[r-t] Methods as polyhedra
Mark Davies
mark at snowtiger.net
Wed Apr 9 20:05:48 UTC 2008
Peter King writes,
> For royal & above there are just 3 calling positions (so 180 vertices).
> These are certainly complicated polyhedra, but there is a huge amount of
> symemtry so it can't be that hard to construct.
Ah, but it's the symmetry which limits the physical possibilities. To start
with, you can't map a search space to a polyhedron if the edges of the
network cross; I suspect this is the case with the "Royal and up
tenors-together nodes" although I don't know for sure.
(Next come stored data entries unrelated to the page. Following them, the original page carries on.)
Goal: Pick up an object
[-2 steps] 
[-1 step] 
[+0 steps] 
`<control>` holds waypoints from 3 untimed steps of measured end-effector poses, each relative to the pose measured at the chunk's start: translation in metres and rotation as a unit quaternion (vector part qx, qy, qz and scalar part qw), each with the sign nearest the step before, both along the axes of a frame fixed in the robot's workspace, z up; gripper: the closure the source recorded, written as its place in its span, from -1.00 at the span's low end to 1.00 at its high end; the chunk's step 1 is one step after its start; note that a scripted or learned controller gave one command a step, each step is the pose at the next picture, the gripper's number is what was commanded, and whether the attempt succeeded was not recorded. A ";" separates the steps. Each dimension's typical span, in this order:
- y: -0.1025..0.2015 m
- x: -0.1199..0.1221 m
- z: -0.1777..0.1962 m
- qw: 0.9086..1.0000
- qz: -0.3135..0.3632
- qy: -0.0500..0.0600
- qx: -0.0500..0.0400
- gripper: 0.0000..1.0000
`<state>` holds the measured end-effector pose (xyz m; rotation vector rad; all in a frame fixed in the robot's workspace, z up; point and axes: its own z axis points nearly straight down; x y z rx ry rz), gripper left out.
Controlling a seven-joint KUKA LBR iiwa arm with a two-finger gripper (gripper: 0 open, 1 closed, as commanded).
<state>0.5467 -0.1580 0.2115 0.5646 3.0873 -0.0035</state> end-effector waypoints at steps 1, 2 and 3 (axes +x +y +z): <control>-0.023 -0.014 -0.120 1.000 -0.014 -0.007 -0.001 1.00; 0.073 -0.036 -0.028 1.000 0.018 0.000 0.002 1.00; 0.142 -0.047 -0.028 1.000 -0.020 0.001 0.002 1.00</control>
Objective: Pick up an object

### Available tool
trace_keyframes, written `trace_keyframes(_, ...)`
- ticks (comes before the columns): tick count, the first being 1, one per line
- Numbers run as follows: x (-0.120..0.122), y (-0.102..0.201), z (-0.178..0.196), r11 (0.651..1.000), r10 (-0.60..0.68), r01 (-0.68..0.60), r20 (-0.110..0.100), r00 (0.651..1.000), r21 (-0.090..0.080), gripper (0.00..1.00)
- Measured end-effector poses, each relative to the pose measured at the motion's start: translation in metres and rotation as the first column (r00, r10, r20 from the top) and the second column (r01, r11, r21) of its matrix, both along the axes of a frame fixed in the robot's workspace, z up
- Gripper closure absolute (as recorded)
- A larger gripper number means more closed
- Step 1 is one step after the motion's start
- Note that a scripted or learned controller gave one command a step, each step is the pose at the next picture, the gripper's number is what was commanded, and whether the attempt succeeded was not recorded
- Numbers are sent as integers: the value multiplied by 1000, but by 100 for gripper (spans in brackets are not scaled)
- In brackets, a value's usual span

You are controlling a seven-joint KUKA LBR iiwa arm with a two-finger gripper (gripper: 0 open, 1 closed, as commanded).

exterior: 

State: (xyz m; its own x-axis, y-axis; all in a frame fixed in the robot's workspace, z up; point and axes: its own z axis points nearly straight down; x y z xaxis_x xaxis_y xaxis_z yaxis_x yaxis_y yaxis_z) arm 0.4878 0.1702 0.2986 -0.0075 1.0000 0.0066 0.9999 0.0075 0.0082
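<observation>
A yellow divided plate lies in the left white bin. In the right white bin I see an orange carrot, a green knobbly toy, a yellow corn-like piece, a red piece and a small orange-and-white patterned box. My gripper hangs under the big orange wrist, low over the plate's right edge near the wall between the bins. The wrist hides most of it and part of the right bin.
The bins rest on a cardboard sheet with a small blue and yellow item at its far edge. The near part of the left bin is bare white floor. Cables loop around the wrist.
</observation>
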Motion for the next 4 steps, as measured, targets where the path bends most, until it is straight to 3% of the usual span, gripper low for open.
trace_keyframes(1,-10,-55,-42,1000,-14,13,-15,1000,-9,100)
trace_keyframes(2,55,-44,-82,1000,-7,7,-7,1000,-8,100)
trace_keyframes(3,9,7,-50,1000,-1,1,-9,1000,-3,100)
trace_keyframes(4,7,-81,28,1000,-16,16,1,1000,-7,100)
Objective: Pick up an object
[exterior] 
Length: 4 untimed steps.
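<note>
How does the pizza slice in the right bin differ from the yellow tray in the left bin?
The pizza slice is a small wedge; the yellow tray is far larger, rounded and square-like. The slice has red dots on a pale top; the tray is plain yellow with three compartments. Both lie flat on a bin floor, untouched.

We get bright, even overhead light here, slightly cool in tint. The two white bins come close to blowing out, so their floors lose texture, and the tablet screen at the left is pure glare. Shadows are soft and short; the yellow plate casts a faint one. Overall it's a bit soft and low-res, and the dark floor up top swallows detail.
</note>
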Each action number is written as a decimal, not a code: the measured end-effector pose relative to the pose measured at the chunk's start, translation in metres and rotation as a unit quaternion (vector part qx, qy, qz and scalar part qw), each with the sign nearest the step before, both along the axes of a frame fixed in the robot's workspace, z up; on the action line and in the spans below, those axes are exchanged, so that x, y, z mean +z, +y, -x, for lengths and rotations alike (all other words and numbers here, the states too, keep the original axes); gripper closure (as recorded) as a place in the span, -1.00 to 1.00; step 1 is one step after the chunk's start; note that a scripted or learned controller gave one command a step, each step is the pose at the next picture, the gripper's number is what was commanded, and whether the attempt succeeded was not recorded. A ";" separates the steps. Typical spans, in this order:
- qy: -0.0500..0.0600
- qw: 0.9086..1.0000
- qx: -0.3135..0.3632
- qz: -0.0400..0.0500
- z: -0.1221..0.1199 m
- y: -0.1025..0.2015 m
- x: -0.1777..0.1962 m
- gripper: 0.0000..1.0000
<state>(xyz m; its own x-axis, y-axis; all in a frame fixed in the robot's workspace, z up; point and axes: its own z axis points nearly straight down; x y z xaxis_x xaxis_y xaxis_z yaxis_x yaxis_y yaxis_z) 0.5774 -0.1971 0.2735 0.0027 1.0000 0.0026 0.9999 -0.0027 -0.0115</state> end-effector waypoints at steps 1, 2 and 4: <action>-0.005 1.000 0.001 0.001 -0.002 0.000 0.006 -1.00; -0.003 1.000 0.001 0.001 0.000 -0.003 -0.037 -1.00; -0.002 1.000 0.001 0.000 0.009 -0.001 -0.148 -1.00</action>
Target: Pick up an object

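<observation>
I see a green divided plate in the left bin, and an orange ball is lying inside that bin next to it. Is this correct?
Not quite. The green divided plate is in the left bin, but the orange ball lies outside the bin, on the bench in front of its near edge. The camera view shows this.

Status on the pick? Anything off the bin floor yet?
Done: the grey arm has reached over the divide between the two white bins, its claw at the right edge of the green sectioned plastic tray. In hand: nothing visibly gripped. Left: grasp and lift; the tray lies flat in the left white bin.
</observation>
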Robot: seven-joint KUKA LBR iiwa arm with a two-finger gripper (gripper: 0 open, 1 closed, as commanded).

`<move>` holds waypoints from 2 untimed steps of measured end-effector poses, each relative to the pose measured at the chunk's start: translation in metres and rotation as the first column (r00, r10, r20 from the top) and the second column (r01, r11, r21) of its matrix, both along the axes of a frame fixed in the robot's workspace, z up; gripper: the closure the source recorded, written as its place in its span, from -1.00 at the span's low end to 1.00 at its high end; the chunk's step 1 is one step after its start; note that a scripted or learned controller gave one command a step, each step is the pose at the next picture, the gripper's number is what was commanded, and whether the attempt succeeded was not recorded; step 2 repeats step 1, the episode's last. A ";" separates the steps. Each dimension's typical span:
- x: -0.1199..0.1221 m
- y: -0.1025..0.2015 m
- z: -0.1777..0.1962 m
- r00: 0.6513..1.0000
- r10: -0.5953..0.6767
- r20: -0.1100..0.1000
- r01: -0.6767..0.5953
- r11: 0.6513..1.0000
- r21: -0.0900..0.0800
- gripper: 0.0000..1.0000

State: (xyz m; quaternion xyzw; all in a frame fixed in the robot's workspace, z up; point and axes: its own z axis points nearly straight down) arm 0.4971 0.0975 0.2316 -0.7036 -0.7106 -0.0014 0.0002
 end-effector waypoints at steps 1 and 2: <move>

Then, you have to find a vertex-transitive polyhedron with the properties
you need. Certainly vertex-transitive polyhedra with regular faces seem to
be pretty few in number - apart from the prisms and anti-prisms, which are
infinite but by definition seem to contain infeasibly large circuits, we
appear to have a relatively small set; a quick glance at
<http://en.wikipedia.org/wiki/List_of_uniform_polyhedra> gives 120 as the
maximum number of vertices of any uniform non-prismatic polyhedron (examples
being the great rhombicosidodecahedron and the icositruncated
dodecadodecahedron). There isn't one with 180 vertices, let alone 240.
Are there any ringing search spaces which don't have crossing edges but also
don't map to a uniform polyhedron? Or are these two things one and the same?